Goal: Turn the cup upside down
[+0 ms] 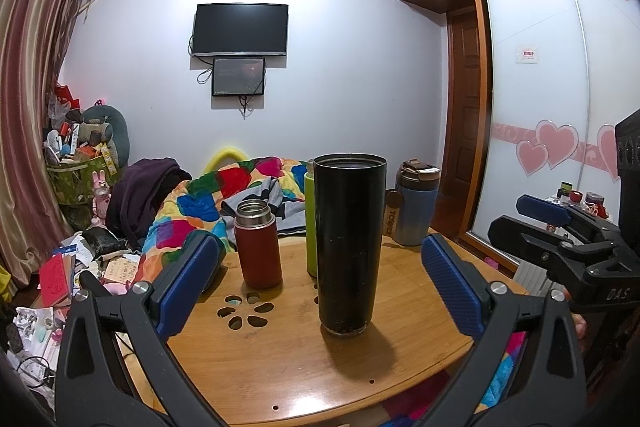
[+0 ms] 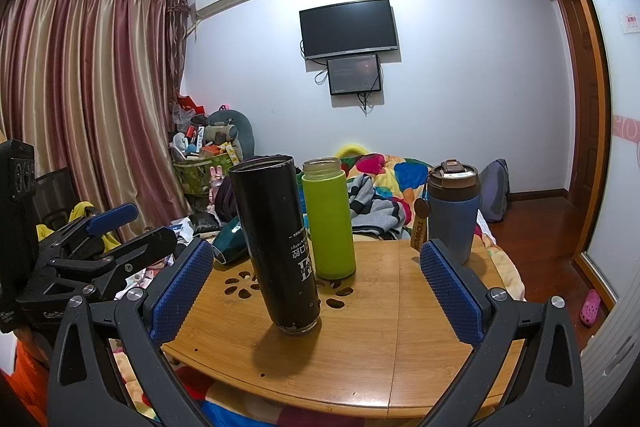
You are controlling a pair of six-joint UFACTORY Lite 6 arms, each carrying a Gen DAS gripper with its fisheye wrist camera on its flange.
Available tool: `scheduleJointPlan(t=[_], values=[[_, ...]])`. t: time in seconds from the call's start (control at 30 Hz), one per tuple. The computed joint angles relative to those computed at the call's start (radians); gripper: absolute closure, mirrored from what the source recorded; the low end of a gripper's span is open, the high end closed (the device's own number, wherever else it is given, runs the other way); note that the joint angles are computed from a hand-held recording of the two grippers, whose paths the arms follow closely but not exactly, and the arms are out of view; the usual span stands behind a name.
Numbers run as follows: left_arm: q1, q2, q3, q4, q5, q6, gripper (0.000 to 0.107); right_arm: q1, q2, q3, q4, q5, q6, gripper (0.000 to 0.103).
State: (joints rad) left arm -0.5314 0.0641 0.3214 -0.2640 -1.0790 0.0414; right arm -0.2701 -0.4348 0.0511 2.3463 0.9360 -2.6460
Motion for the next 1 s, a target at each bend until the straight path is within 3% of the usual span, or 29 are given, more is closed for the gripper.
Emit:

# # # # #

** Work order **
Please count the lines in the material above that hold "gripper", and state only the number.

** Finished exercise **
4